### Task to carry out:
The expected output is the set of lines below beginning at the one that contains "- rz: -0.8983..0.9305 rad" and ending at the final line, reproduced exactly.

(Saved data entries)
--

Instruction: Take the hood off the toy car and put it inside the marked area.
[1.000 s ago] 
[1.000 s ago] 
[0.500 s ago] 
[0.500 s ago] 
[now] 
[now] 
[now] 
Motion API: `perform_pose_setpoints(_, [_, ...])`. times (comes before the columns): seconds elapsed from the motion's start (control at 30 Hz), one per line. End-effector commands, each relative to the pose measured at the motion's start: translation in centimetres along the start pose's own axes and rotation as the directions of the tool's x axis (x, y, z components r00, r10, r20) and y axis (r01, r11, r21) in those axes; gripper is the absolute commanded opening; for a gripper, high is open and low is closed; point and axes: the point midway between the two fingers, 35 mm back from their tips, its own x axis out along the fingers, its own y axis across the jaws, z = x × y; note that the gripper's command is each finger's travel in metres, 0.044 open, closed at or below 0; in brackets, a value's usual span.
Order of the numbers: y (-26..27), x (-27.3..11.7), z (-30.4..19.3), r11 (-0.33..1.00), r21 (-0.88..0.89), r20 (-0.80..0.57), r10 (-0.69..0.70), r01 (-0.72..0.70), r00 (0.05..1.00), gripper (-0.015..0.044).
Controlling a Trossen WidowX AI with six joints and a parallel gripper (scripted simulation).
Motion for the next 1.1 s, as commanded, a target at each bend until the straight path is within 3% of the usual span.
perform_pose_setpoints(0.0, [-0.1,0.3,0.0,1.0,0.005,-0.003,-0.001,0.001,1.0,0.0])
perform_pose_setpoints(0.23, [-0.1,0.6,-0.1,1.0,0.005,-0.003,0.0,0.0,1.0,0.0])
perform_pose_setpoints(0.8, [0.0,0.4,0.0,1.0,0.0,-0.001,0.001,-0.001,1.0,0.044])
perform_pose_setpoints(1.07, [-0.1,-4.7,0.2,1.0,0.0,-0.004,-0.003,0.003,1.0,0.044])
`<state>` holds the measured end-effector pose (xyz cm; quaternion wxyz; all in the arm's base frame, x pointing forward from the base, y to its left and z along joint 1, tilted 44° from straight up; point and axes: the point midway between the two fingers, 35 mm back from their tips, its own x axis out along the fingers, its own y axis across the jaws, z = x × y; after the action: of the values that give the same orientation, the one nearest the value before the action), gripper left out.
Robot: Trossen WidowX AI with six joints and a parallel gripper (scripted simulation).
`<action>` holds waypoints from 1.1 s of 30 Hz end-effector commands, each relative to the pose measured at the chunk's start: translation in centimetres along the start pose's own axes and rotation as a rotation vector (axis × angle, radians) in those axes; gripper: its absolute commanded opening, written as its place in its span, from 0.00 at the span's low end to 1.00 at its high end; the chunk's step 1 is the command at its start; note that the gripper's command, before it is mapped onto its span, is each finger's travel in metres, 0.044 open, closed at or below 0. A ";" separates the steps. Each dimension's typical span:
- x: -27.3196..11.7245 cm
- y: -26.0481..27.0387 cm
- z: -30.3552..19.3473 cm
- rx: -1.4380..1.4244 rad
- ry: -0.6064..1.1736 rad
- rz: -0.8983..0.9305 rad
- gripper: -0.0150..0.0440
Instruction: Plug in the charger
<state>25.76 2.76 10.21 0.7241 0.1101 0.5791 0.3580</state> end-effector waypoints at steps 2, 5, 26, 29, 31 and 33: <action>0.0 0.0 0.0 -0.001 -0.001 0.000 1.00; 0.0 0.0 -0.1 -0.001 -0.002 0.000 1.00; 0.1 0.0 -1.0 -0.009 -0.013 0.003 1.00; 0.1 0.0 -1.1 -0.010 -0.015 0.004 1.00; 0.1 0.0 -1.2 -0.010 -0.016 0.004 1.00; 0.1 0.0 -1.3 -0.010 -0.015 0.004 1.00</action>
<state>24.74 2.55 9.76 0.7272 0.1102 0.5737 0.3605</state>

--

### Your solution:
- rz: -0.8983..0.9305 rad
- gripper: -0.0150..0.0440
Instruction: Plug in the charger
<state>25.76 2.76 10.21 0.7241 0.1101 0.5791 0.3580</state> end-effector waypoints at steps 2, 5, 26, 29, 31 and 33: <action>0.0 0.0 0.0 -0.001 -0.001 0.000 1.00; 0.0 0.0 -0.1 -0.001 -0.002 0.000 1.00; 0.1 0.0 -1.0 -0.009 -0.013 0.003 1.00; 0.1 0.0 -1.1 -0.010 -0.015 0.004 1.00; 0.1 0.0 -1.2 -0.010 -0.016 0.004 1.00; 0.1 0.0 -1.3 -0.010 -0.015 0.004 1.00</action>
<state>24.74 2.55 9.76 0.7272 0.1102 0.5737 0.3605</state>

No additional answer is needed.